In full and without alteration, print the entries.
============================================================
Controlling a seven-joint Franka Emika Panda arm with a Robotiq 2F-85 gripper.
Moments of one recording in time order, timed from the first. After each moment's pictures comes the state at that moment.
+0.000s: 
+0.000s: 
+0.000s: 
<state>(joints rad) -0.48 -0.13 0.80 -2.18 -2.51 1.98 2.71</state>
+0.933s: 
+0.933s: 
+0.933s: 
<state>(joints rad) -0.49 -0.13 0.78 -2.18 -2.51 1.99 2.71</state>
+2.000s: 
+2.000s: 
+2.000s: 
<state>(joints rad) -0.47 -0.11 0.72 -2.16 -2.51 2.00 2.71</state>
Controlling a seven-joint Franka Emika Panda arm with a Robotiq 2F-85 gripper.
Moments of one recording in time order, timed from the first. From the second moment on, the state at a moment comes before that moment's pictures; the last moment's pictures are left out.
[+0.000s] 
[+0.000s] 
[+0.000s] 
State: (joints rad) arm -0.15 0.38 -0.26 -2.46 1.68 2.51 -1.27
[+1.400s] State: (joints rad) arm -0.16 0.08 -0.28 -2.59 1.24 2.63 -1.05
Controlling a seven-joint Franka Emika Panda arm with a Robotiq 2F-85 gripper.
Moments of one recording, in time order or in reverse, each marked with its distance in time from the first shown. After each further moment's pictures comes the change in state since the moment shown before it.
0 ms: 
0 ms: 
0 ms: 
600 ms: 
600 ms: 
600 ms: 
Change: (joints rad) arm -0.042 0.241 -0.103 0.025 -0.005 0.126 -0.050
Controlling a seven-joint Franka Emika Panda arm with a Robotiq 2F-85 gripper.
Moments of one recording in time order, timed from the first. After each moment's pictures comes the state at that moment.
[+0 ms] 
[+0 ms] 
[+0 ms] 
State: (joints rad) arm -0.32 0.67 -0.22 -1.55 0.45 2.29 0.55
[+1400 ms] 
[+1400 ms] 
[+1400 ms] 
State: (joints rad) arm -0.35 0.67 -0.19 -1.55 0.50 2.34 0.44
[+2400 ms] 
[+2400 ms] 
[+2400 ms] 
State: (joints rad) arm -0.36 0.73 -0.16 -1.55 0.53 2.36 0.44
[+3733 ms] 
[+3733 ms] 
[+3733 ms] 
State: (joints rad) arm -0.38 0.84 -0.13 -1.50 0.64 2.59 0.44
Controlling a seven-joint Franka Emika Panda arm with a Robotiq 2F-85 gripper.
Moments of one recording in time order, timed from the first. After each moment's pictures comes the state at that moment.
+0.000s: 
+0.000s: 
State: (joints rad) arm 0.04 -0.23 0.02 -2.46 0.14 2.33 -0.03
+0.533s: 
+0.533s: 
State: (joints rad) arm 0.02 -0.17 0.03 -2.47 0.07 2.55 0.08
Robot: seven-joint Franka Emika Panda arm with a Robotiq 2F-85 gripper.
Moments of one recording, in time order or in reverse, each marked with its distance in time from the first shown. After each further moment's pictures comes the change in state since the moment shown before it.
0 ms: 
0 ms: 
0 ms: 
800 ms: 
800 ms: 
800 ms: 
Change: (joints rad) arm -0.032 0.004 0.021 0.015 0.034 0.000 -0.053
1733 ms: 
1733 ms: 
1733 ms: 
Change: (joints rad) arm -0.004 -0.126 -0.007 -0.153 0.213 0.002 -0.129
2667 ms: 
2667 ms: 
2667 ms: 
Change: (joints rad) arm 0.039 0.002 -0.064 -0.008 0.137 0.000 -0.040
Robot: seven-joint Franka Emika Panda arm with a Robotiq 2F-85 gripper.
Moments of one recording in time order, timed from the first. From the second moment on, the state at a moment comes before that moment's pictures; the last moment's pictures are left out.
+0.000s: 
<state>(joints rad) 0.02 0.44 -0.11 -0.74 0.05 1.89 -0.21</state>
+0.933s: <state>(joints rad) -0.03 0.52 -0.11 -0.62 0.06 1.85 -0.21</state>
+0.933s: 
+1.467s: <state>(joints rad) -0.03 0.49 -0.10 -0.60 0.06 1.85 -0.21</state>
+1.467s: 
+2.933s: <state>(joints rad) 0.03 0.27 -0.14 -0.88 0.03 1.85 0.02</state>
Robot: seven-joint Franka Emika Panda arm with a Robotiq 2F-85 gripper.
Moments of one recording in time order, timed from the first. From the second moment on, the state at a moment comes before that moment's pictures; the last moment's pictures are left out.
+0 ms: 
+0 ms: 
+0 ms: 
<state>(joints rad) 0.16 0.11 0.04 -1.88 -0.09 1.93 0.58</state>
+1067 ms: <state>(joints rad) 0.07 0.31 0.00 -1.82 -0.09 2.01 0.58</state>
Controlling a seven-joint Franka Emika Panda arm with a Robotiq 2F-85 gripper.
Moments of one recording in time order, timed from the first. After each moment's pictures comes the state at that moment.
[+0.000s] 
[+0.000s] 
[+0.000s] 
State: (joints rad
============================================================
Exercise solution>
Controlling a seven-joint Franka Emika Panda arm with a Robotiq 2F-85 gripper.
Moments of one recording in time order, timed from the first. After each moment's pictures comes the state at that moment.
+0.000s: 
+0.000s: 
+0.000s: 
<state>(joints rad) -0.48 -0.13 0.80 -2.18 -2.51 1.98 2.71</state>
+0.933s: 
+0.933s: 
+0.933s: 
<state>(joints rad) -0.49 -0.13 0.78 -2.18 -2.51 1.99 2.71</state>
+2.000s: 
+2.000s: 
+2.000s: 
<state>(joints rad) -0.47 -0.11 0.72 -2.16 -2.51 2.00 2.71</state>
Controlling a seven-joint Franka Emika Panda arm with a Robotiq 2F-85 gripper.
Moments of one recording in time order, timed from the first. From the second moment on, the state at a moment comes before that moment's pictures; the last moment's pictures are left out.
[+0.000s] 
[+0.000s] 
[+0.000s] 
State: (joints rad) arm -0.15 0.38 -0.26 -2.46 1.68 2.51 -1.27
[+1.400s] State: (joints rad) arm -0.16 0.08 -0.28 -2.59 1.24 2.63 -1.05
Controlling a seven-joint Franka Emika Panda arm with a Robotiq 2F-85 gripper.
Moments of one recording, in time order or in reverse, each marked with its distance in time from the first shown. After each further moment's pictures comes the change in state since the moment shown before it.
0 ms: 
0 ms: 
0 ms: 
600 ms: 
600 ms: 
600 ms: 
Change: (joints rad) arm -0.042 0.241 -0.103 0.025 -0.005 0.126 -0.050
Controlling a seven-joint Franka Emika Panda arm with a Robotiq 2F-85 gripper.
Moments of one recording in time order, timed from the first. After each moment's pictures comes the state at that moment.
[+0 ms] 
[+0 ms] 
[+0 ms] 
State: (joints rad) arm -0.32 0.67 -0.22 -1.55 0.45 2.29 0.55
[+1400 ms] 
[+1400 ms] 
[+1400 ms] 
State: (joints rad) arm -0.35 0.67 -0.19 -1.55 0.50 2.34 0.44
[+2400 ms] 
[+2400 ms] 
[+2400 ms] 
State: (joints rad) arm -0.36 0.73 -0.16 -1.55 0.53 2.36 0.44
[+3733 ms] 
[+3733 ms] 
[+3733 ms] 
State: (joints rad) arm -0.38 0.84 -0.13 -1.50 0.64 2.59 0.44
Controlling a seven-joint Franka Emika Panda arm with a Robotiq 2F-85 gripper.
Moments of one recording in time order, timed from the first. After each moment's pictures comes the state at that moment.
+0.000s: 
+0.000s: 
State: (joints rad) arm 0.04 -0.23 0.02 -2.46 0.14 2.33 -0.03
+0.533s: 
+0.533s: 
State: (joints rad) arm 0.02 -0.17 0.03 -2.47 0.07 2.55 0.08
Robot: seven-joint Franka Emika Panda arm with a Robotiq 2F-85 gripper.
Moments of one recording, in time order or in reverse, each marked with its distance in time from the first shown. After each further moment's pictures comes the change in state since the moment shown before it.
0 ms: 
0 ms: 
0 ms: 
800 ms: 
800 ms: 
800 ms: 
Change: (joints rad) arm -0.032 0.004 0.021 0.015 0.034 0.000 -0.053
1733 ms: 
1733 ms: 
1733 ms: 
Change: (joints rad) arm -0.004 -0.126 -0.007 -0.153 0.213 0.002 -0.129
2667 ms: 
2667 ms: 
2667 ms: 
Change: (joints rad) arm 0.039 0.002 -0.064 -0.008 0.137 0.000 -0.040
Robot: seven-joint Franka Emika Panda arm with a Robotiq 2F-85 gripper.
Moments of one recording in time order, timed from the first. From the second moment on, the state at a moment comes before that moment's pictures; the last moment's pictures are left out.
+0.000s: 
<state>(joints rad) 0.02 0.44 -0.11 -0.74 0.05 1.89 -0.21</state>
+0.933s: <state>(joints rad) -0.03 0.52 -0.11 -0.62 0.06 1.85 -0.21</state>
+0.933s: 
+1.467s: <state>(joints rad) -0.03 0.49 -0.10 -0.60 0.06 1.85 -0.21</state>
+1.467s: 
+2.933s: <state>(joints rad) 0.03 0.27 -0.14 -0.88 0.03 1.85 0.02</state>
Robot: seven-joint Franka Emika Panda arm with a Robotiq 2F-85 gripper.
Moments of one recording in time order, timed from the first. From the second moment on, the state at a moment comes before that moment's pictures; the last moment's pictures are left out.
+0 ms: 
+0 ms: 
+0 ms: 
<state>(joints rad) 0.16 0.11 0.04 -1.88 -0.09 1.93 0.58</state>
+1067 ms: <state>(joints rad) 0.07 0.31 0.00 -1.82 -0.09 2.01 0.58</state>
Controlling a seven-joint Franka Emika Panda arm with a Robotiq 2F-85 gripper.
Moments of one recording in time order, timed from the first. After each moment's pictures comes the state at that moment.
[+0.000s] 
[+0.000s] 
[+0.000s] 
State: (joints rad

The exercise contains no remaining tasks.